- [Exercise goal] Transcribe the closing lines of the listing exactly, starting at the one that contains "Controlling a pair" and including the last.

■ ■ ■ ■ ■ ■ ■

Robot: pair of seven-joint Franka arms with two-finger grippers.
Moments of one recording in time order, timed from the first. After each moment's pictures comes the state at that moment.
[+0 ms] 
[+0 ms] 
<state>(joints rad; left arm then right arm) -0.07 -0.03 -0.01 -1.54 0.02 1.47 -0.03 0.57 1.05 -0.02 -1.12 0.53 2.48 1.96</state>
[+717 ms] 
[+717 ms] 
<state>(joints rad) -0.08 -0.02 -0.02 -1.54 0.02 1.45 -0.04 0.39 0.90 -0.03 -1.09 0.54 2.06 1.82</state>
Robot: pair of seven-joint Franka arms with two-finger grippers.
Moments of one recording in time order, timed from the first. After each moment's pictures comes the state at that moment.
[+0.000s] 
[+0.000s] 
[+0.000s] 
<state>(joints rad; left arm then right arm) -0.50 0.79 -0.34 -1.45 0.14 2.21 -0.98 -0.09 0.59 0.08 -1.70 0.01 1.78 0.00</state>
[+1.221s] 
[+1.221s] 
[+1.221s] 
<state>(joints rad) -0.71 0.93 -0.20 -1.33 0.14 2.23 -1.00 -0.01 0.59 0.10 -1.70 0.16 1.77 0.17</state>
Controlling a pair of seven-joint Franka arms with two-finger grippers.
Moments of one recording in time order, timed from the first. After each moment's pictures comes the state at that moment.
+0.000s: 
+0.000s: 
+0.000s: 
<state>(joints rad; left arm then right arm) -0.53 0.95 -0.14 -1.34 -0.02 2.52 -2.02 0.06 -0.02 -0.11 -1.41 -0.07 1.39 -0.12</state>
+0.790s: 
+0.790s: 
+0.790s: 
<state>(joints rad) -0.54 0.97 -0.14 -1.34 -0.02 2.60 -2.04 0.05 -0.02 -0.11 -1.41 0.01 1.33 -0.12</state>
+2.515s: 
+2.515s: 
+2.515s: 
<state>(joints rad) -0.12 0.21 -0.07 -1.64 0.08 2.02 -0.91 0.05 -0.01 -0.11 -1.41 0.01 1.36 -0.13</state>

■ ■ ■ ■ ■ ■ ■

- [Answer for this exercise]
Controlling a pair of seven-joint Franka arms with two-finger grippers.
Moments of one recording in time order, timed from the first. After each moment's pictures comes the state at that moment.
+0.000s: 
+0.000s: 
+0.000s: 
<state>(joints rad; left arm then right arm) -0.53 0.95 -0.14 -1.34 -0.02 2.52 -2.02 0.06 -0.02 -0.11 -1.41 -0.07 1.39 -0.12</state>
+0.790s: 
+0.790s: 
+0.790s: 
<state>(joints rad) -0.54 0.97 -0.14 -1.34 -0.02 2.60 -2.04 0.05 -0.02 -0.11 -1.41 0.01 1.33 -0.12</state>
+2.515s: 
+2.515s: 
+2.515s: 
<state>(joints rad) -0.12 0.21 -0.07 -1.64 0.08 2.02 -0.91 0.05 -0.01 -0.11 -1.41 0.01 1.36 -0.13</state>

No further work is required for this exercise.